In this action, important novel families of string theory solutions were constructed by developing and exploiting a mathematical framework known as exceptional field theory, which captures the low energy degrees of freedom of string theory in a form which makes certain special properties of the theory, called U-dualities, manifest. Some emphasis was also put into the development and use of machine-learning techniques to numerically identify such solutions (and then reproduce them analytically) exploiting for instance the auto-differentiation capabilities of Google’s TensorFlow for the search of gauged supergravity solutions. Novel classes of so-called “S-fold” solutions were discovered, which are special stringy kinds of geometries where dualities play a central role, which proved especially interesting for the AdS/CFT correspondence (i.e. an identification between quantum gravity models and certain quantum field theories).

Sometimes we can truncate string theory to some simpler models called gauged supergravities, namely a theory of general relativity (in some number of spacetime dimensions) coupled to matter fields, fermions and generalisations of electromagnetic fields, all interacting with each other. A classification was performed of such models that can be associated to certain geometries, called “generalized Leibniz parallelizable spaces”, on which ten- and eleven-dimensional supergravities can be reduced.
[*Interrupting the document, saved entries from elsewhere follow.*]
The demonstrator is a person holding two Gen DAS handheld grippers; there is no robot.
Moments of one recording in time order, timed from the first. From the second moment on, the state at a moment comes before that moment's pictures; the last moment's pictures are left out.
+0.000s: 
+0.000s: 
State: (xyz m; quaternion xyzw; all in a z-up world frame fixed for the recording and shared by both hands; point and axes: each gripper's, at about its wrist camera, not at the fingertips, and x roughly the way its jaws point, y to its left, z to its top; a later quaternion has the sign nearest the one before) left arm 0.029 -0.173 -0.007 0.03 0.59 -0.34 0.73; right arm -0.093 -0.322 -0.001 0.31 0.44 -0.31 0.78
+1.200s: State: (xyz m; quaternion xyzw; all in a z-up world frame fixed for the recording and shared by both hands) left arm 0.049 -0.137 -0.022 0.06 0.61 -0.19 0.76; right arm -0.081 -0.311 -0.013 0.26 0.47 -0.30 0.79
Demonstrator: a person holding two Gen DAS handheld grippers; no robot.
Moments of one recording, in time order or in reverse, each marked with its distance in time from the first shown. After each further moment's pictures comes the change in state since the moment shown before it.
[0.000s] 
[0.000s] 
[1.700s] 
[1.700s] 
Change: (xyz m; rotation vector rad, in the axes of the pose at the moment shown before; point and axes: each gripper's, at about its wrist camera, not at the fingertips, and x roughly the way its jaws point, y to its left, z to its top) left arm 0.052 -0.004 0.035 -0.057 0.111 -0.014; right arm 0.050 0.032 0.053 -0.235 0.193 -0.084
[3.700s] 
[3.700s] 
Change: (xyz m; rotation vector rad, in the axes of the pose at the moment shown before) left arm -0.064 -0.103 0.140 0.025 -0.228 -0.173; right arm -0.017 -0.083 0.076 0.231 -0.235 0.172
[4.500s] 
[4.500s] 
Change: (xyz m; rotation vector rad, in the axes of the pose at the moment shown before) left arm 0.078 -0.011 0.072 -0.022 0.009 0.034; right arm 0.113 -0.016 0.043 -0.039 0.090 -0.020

The construction of so-called E9 exceptional field theory – the other main objective of the action – has been completed (this is described in the summary above). The theory has been developed in two different formulations – one involves an infinite amount of extra symmetries and variables, which was not previously anticipated. This allows for the definition of gauge-covariant quantities, a basic building block of any gauge theory since electromagnetism. It makes direct contact with a special mathematical property of maximal supergravity in two dimensions, called classical integrability. A second "non-covariant" formulation allows to make contact with certain algebraic structures known as “tensor hierarchy algebras” which have played an important role in developing the most mathematical aspects of supergravity in the last decade. As side-products of this work, a covariant formulation of the infinite chain of duality relations in 2d supergravity was put forward, clarifying several aspects of previous constructions; a starting point for the covariant formulation of two-dimensional gauged supergravity was determined, including a gauge-covariant twisted self-duality equation and the main (topological) part of the pseudo-action.